Water Source Heatpump (WSHP) is a decentralized HVAC system with terminal units at or near the occupied space. The WSHP system is used in many building types including hotels, multi-family residential, offices and school. The terminal units are also called watersource heat pumps. A watersource heatpump has an enclosure, fan and motor, drain pan and a refrigeration circuit that can operate in both heating and cooling mode. In cooling mode, the refrigeration circuit removes heat from room air and rejects it into a common water loop. In heating, the reverse happens and heat is added from the common water loop into the room air. WSHPs come in a wide range of configurations including wall, horizontal ceiling concealed, Vertical concealed, large capacity, stacked and rooftop models.
A closed loop WSHP system includes a small central mechanical system with a boiler (for supplemental heat), some form of heat ejection (closed circuit evaporative cooler, cooling tower+ heat exchanger or dry cooler) and circulating water pumps. The circulating pumps move water to the water heat exchanger in all the heatpumps. The heatpump is connected to a 2 pipe uninsulated water loop that runs throughout the building. Once of the great energy efficiency advantages of a WSHP system is its ability to move heat from one part of the building to another. For example, heat gain on the sunny south side of the building can be moved to the shaded north side.
The system can also be connected to a ground loop and is referred to as Ground Source Heatpumps (GSHPs). For GSHPs system, the heat rejection and addition equipment is replaced with a horizontal ground loop (smaller systems) vertical bore ground loop, open water loop (typically residential only) and closed water loop. GSHPs systems reject heat into the ground in the summer months and remove the heat in the winter months making it one of the most energy efficient systems available. The GSHP system is all electric so it is a strong candidate for a zero carbon project (Note: a small electric boiler would make a WSHP a zero carbon system). Due to the temperature ranges, GSHP systems often have insulated piping and anti-freeze.
WSHPs have drain pans so consideration for condensate piping must be given. Providing enough pitch for good drainage can be a challenge. In those cases, small condensate pumps with overflow safety switches can be used.
Temperature control is achieved by a zone thermostat or sensor per unit which reverses the refrigerant circuit for heating and cooling. Some models have either 2 stage capacity control or inverter compressors for modulating capacity. Dehumidification models are available with hot gas reheat coils.
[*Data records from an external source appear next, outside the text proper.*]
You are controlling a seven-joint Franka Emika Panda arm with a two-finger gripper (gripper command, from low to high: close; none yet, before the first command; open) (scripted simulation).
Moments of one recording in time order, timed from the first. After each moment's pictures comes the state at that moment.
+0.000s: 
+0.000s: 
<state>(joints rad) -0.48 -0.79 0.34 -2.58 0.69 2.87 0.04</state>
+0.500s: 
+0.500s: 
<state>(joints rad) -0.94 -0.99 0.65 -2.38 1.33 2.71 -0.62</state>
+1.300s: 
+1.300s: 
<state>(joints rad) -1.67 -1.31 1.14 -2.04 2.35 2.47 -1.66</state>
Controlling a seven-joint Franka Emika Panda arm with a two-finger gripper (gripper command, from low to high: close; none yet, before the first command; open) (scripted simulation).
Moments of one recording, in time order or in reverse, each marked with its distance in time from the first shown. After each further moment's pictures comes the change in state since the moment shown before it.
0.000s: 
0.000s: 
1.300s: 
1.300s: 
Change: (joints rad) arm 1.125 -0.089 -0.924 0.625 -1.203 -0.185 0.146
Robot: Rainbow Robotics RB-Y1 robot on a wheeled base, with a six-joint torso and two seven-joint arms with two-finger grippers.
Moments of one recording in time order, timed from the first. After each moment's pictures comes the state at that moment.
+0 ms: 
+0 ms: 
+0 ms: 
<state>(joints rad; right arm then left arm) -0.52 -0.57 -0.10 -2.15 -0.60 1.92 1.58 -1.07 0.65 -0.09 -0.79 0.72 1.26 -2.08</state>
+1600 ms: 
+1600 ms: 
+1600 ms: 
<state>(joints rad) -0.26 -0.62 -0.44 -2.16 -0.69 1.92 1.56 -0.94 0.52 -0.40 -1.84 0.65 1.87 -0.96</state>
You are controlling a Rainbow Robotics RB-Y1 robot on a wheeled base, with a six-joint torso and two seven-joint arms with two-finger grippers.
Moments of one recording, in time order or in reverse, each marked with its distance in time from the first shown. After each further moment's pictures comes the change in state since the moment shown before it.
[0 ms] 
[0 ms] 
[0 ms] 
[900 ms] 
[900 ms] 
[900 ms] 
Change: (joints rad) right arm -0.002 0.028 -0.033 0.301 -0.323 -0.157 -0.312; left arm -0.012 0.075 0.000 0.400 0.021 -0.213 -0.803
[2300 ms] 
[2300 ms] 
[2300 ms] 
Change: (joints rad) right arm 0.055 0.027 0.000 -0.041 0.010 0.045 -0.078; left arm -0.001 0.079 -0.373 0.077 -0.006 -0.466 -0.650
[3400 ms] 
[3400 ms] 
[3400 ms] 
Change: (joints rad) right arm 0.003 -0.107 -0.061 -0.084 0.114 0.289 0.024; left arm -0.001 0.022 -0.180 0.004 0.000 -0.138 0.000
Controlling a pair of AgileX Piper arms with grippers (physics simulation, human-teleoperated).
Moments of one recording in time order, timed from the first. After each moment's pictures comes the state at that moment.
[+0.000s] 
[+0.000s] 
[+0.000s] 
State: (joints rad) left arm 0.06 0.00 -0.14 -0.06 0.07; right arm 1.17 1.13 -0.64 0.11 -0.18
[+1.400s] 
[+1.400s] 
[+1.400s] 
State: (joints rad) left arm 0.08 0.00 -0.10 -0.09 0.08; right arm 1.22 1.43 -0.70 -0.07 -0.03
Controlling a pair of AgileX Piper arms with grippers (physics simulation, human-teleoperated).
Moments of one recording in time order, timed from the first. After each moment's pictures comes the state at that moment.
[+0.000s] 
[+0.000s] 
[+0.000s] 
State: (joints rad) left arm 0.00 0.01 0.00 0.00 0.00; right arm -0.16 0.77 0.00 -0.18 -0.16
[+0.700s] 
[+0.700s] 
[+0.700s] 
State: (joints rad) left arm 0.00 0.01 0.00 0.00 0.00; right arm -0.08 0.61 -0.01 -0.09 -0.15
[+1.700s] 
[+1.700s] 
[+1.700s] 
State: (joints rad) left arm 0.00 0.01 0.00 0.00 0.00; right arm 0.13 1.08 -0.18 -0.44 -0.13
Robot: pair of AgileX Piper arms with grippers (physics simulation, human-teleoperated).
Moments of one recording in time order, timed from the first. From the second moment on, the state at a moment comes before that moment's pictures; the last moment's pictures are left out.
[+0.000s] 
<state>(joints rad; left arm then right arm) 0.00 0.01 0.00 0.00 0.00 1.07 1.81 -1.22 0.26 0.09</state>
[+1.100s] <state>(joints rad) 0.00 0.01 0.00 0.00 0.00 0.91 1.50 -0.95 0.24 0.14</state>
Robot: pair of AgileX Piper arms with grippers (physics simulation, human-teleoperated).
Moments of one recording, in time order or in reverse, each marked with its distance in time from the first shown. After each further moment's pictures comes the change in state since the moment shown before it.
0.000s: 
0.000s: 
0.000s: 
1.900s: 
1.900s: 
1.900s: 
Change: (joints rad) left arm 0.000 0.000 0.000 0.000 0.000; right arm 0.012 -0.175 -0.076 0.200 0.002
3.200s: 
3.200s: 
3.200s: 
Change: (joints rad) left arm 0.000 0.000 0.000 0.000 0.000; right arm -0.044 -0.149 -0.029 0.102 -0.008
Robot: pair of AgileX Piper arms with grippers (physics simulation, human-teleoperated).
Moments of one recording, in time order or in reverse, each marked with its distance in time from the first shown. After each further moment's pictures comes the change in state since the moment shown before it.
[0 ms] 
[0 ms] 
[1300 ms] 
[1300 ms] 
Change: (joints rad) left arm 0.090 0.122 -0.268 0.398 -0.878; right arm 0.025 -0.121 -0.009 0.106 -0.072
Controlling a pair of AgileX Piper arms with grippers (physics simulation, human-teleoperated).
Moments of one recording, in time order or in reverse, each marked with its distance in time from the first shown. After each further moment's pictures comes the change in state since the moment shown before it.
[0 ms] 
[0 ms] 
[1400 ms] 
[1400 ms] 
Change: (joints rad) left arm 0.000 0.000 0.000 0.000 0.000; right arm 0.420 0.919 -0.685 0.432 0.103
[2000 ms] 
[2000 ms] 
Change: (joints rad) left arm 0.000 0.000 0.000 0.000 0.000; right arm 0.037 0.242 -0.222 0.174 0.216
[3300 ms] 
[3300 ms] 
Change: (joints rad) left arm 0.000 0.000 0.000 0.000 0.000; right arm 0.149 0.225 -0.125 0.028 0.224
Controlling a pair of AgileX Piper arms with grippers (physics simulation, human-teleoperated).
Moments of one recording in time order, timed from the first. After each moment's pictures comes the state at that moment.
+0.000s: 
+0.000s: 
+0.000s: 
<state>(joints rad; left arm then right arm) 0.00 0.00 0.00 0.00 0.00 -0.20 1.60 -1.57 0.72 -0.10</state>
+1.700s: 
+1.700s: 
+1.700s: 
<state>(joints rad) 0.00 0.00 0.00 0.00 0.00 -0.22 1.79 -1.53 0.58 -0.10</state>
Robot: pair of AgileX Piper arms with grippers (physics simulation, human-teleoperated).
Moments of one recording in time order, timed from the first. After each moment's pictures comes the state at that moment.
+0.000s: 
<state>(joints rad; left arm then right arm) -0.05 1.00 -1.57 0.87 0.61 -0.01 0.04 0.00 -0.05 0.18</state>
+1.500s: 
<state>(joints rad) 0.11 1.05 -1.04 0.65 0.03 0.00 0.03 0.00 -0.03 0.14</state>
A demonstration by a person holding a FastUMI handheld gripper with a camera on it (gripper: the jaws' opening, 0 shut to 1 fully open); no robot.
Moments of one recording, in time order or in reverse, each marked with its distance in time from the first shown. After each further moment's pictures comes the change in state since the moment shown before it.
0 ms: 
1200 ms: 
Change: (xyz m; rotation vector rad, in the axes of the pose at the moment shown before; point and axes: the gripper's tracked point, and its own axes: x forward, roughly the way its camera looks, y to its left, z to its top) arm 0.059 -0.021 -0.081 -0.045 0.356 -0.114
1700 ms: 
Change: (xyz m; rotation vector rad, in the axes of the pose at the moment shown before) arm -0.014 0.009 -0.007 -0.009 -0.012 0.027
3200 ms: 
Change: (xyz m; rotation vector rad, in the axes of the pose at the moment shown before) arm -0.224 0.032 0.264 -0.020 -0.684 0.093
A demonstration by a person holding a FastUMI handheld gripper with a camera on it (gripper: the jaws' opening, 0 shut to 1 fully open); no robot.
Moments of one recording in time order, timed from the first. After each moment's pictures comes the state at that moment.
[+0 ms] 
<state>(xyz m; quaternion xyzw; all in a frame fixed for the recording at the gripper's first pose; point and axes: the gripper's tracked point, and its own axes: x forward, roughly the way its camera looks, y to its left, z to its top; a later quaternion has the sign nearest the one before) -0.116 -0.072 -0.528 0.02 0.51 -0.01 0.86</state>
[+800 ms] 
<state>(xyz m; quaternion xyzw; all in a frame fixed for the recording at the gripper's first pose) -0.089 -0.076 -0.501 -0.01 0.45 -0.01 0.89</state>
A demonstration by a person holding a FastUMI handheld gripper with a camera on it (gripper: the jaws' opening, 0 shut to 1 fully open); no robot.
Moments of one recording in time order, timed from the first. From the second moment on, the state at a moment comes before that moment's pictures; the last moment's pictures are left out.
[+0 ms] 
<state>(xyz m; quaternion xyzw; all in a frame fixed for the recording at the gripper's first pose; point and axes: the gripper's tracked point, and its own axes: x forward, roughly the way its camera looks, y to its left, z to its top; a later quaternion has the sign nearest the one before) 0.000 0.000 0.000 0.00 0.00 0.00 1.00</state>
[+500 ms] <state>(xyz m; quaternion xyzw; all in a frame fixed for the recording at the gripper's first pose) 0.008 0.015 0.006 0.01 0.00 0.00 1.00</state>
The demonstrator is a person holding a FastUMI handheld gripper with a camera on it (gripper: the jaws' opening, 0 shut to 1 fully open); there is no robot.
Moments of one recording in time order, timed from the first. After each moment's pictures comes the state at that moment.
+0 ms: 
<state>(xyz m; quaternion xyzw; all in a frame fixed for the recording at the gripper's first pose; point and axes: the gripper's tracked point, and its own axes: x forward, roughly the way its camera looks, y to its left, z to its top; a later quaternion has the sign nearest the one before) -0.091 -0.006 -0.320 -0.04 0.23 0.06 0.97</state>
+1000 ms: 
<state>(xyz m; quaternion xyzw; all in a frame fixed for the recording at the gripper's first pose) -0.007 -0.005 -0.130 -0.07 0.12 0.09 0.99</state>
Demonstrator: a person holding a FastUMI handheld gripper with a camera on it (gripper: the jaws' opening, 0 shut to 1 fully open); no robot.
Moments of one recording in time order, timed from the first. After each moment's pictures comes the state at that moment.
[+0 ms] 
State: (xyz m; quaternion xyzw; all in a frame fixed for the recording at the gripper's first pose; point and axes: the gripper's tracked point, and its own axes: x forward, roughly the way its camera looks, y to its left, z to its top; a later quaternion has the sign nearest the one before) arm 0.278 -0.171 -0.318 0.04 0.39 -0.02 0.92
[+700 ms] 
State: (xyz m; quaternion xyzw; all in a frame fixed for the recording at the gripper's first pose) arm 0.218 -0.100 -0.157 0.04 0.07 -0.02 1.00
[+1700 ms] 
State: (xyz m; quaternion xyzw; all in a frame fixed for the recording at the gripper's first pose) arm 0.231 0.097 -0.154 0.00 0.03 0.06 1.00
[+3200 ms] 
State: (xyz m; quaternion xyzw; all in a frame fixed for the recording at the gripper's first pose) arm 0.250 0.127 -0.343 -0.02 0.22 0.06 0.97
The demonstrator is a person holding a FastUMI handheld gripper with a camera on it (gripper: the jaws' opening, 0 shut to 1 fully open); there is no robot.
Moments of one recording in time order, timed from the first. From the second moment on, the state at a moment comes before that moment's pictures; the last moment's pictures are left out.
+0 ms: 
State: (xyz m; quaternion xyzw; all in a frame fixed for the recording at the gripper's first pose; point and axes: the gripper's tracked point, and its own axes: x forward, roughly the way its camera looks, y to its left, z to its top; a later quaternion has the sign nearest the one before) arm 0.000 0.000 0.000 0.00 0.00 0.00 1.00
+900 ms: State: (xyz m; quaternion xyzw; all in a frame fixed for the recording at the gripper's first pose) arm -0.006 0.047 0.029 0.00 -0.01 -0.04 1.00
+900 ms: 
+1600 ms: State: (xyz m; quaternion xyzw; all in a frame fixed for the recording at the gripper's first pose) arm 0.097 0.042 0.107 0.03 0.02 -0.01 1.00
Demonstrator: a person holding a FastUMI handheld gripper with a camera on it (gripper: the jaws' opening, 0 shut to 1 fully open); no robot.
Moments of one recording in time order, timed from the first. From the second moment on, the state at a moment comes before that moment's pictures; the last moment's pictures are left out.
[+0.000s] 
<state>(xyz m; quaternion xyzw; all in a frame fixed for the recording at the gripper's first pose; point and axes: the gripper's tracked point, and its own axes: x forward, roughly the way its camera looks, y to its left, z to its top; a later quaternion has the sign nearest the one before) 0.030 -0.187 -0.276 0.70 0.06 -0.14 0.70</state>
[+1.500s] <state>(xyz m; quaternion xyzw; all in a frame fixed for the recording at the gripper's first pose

Since the WSHP/GSHP system is decentralized, a Dedicated Outdoor Air (DOAS) system is required to deliver outdoor air to maintain acceptable indoor air quality. It is good practice and often is a code requirement that the ventilation unit have some form of air to air energy recovery. The Ventilation unit can be integrated into the watersource heatpump system by using a water to water heatpump. This allows heat in the building to be used to heat the ventilation air improving building energy performance and lowering the carbon footprint.